Since 0.8524 > 0.1, this means there's no Sample Ratio Mismatch (SRM).  

The actual distribution between control and variant groups is statistically consistent with a 50/50 split. So the experiment was properly randomized in terms of group assignment.

**STEP 3. Analyzing the experiment effect**

-Primary metric: conversion (is there a significant increase?)  

-Guardrail metric: time_to_booking (no significant increase). We want to make sure that the new algorithm doesn't delay booking. So we test if the average time to booking in the variant group is not significantly worse than in the control group.

In [97]:
# Analysiing on the primary metric - 'conversion'. We should use a z-test because the conversion rate is a binary metric (converted or not)

conversions = sessions_x_users.groupby('experiment_group')['conversion'].sum()
n_sessions = sessions_x_users['experiment_group'].value_counts() 

successes = [conversions['control'], conversions['variant']] # number of booking in each group
sessions = [n_sessions['control'], n_sessions['variant']] # number of sessions in each group

# Perform two-sided Z-test
z_stat, pval_primary = proportions_ztest(successes, sessions)

print("Z-test:", round(z_stat, 4))
print("P-value (primary metric - conversion):", round(pval_primary, 4))

Z-test: -3.722
P-value (primary metric - conversion): 0.0002


**Interpretation of primary metric 'conversion':**

Since p-value = 0.0002 < 0.1, the result is statistically significant.  

As the Z-statistic is negative, it means that the variant group has a higher conversion.  

So, we can say that the new search ranking algorithm improves conversion, and the effect is statistically significant. This passes the primary metric criterion.

In [98]:
# Analysiing on the guardrail metric - 'time to booking'. We should use a t-test because it is a continuous metric (time)
from scipy.stats import ttest_ind

# Filter only rows with a booking (to have valid time_to_booking values)
booked_sessions = sessions_x_users[sessions_x_users['conversion'] == 1]

# Get time_to_booking values for each group
control_time = booked_sessions[booked_sessions['experiment_group'] == 'control']['time_to_booking']
variant_time = booked_sessions[booked_sessions['experiment_group'] == 'variant']['time_to_booking']

# Perform two-sided t-test
t_stat, pval_guardrail = ttest_ind(control_time, variant_time, equal_var=False)  

print("T-test:", round(t_stat, 4))
print("P-value (guardrail metric - time_to_booking):", round(pval_guardrail, 4))

T-test: 0.6182
P-value (guardrail metric - time_to_booking): 0.5365


**Interpretation of guardrail metric 'time to booking':**  

Since p-value = 0.5365 > 0.1, this means the difference in time_to_booking between control and variant is not statistically significant.  

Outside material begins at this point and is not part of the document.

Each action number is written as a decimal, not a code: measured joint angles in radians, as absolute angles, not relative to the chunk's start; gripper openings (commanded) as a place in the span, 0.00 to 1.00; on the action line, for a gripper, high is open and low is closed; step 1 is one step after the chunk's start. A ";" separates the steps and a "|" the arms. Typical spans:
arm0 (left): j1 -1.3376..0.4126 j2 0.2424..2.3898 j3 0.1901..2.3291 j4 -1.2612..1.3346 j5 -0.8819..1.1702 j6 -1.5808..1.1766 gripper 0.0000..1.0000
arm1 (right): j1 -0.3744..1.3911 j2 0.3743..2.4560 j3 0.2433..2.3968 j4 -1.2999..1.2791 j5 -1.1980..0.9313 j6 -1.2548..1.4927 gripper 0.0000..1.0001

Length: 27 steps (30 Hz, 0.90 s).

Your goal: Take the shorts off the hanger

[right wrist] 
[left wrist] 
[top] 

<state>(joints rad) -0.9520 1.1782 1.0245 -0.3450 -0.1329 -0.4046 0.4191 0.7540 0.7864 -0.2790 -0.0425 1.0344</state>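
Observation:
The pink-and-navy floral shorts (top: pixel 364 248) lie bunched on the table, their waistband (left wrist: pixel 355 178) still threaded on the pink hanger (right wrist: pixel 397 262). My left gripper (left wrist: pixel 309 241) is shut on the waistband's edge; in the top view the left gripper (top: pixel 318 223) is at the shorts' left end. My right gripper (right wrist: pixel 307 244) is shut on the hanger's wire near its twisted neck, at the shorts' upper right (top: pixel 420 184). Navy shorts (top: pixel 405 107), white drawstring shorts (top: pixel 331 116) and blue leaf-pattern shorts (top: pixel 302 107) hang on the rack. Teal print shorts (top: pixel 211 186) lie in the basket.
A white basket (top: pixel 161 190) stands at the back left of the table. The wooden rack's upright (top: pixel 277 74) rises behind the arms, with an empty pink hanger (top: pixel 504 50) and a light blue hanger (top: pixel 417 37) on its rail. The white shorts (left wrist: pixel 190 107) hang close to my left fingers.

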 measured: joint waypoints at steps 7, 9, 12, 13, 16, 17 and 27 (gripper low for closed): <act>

So, the new algorithm does NOT make people wait longer to book, which means it passes the guardrail check.

**STEP 4. Calculating the effect sizes for both metrics**  

-Calculating the ATE (Average Treatment Effect), i.e. average relative effect size on conversion and time_to_booking

In [99]:
# The formula is: effect_size = mean(variant_group) / mean(control_group) - 1

# Primary metric: conversion
primary_mean = sessions_x_users.groupby('experiment_group')['conversion'].mean()
effect_size_primary = round(primary_mean['variant']/primary_mean['control']-1,4)

# Guardrail metric: time_to_booking (where conversion = 1)
guardial_mean = booked_sessions.groupby('experiment_group')['time_to_booking'].mean()
effect_size_guardrail = round(guardial_mean['variant']/guardial_mean['control']-1,4)

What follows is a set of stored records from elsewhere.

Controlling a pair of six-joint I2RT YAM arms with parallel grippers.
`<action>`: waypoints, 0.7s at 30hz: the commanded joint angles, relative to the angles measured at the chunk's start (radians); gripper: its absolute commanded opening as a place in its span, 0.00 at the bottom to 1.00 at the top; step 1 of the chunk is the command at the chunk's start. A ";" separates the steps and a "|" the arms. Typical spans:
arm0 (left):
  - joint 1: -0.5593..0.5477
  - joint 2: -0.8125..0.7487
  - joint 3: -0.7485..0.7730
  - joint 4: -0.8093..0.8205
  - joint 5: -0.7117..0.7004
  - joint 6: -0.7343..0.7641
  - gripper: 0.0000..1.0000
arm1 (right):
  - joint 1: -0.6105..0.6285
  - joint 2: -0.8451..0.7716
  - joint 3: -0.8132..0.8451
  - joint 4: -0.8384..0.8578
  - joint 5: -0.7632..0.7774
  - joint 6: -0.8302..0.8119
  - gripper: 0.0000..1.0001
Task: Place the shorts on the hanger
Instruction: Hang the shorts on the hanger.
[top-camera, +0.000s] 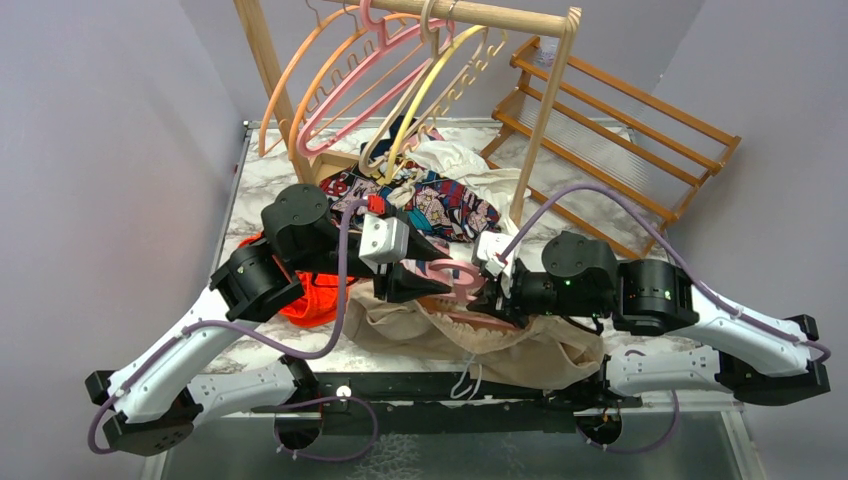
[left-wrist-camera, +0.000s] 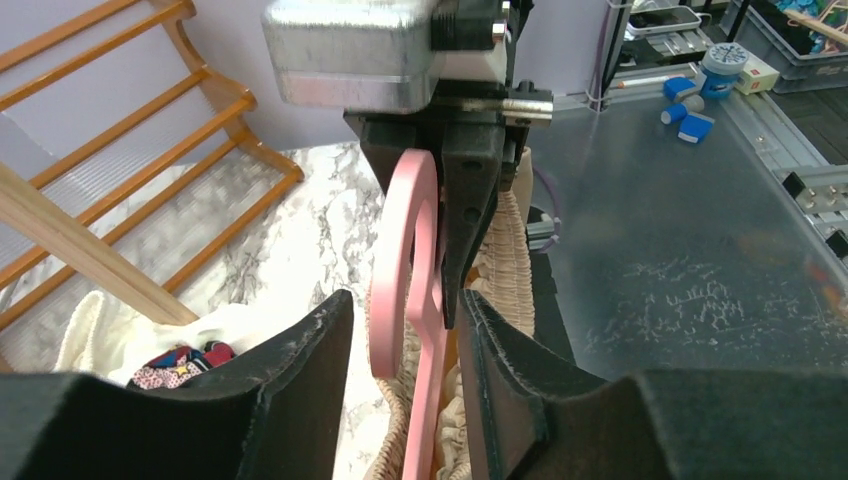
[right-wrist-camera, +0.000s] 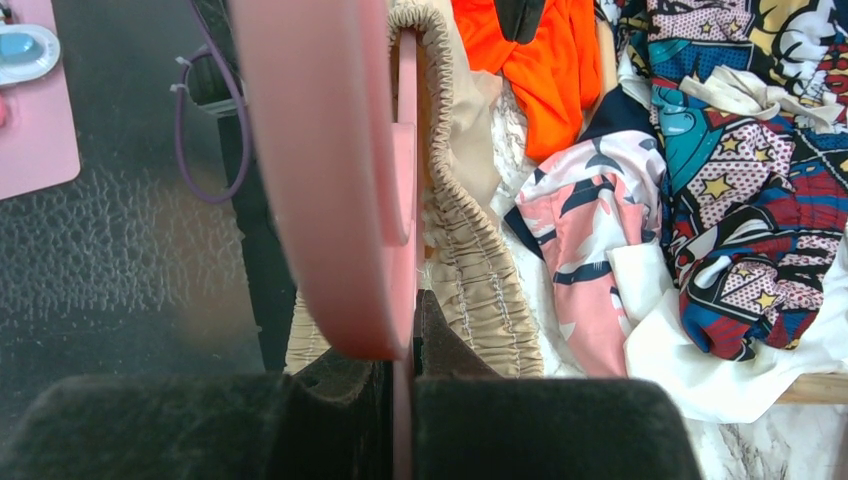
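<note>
The pink hanger (top-camera: 458, 272) is held on edge above the beige shorts (top-camera: 500, 350), which lie bunched at the table's near edge. My right gripper (right-wrist-camera: 400, 365) is shut on a thin part of the hanger (right-wrist-camera: 330, 180); the shorts' gathered waistband (right-wrist-camera: 470, 260) lies just beyond it. My left gripper (left-wrist-camera: 405, 300) faces it, jaws apart on either side of the hanger (left-wrist-camera: 408, 230), with a gap on each side. A finger (left-wrist-camera: 468, 200) of the right gripper shows pressed against the hanger. From above, the left gripper (top-camera: 425, 283) and right gripper (top-camera: 492, 290) meet at the hanger.
A wooden rail (top-camera: 500, 15) at the back carries orange, pink and yellow hangers (top-camera: 400, 70). A comic-print cloth (top-camera: 440, 205) lies beneath it and an orange garment (top-camera: 315, 295) under the left arm. A slatted wooden rack (top-camera: 620, 130) leans at the back right.
</note>
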 joint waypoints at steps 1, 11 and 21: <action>-0.002 0.001 0.051 0.023 0.056 -0.019 0.43 | 0.001 -0.001 -0.010 0.049 -0.005 -0.020 0.01; -0.002 0.018 0.065 0.023 0.047 -0.055 0.25 | 0.001 0.012 -0.016 0.045 0.015 -0.045 0.01; -0.002 0.026 0.059 0.031 0.005 -0.036 0.00 | 0.000 0.004 -0.010 0.058 -0.062 -0.020 0.03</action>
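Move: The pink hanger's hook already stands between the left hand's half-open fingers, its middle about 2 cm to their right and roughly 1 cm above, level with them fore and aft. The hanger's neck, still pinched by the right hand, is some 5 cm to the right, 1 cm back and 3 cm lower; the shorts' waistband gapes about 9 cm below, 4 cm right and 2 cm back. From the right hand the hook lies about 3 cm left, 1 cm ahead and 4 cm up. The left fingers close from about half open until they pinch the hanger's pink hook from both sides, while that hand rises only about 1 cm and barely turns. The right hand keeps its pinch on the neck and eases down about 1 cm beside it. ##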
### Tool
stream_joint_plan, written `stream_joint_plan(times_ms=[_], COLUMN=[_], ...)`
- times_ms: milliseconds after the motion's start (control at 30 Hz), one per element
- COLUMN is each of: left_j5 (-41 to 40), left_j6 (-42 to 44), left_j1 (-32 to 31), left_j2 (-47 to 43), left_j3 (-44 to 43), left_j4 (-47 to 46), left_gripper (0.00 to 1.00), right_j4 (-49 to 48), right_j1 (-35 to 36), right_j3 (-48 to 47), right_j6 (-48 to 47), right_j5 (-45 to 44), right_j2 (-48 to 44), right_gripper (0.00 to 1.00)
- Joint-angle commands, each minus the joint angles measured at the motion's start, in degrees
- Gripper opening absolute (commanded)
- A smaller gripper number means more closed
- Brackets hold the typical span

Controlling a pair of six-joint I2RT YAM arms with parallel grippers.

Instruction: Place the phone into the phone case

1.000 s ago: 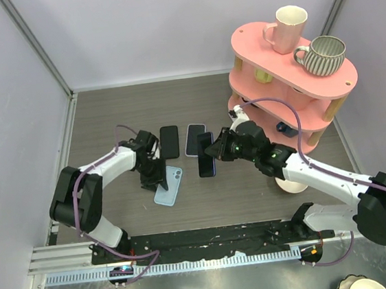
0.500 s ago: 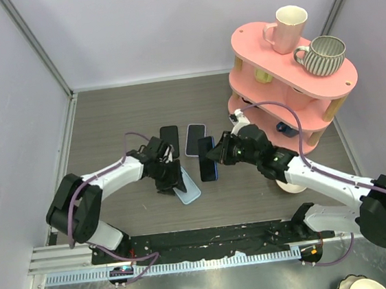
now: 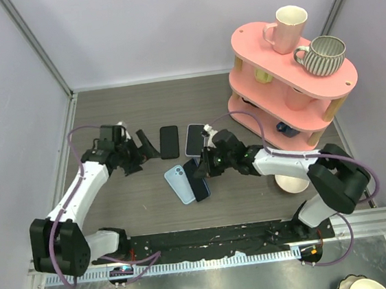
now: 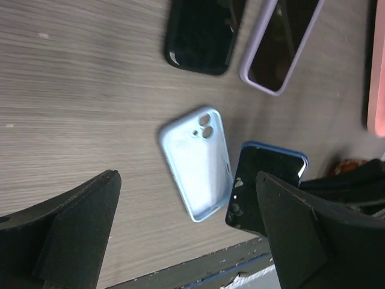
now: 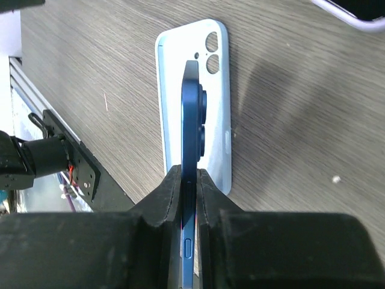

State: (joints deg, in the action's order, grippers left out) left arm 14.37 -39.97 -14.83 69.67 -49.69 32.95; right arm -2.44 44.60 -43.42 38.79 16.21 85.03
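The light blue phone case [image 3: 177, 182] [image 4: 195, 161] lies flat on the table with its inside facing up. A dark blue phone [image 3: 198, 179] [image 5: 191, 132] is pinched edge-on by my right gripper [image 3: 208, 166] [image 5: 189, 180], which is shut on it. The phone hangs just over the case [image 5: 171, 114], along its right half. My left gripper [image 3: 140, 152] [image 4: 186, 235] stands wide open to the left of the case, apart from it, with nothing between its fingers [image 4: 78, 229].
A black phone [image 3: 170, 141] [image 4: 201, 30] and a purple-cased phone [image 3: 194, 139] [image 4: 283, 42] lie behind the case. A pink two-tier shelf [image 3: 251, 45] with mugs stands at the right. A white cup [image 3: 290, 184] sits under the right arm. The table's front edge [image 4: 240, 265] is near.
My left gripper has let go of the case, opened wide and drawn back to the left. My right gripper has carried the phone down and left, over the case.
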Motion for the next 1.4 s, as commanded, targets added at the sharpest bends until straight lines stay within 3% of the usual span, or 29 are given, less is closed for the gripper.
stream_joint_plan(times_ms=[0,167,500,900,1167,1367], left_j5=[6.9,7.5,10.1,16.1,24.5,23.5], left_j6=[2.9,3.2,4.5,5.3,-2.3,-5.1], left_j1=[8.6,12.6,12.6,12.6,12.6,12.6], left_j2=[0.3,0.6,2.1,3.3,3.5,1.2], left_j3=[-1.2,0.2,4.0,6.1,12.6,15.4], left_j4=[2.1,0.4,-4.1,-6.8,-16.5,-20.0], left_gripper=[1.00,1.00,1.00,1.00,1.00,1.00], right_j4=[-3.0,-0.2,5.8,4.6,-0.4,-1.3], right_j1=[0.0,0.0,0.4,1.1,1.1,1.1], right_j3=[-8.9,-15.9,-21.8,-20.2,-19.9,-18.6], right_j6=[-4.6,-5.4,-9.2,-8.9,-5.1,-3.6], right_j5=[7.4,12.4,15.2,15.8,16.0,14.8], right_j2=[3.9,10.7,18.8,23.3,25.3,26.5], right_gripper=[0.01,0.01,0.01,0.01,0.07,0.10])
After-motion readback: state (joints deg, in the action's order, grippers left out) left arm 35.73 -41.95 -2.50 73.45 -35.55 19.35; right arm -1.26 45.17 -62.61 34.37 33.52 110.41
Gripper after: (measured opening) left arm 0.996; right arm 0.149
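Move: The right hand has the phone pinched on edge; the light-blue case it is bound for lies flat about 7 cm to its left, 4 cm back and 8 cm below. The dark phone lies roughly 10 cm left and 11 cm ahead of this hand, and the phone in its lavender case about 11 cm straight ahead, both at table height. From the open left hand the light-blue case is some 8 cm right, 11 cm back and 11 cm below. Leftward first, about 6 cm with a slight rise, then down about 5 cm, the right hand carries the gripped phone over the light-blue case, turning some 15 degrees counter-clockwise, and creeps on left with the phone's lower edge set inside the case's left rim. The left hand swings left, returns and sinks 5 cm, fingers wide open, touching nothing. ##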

print("Effect size (conversion):", effect_size_primary)
print("Effect size (time_to_booking):", effect_size_guardrail)

Effect size (conversion): 0.1422
Effect size (time_to_booking): -0.0079


**STEP 5. Conclusion**

### Experiment Summary

| Metric              | Requirement                                                                      | Result                             | Pass? |
|---------------------|----------------------------------------------------------------------------------|------------------------------------|--------|
| **Conversion**       | Statistically significant **increase**                                           | ✔ Significant **(+14.2%)**          | ✅     |
| **Time to Booking**  | Statistically **insignificant / decrease** in time to book                      | ✔ Not significant **(−0.79%)**      | ✅     |

### Final Decision: **Full Rollout = YES**


In [100]:
decision_full_on = 'Yes'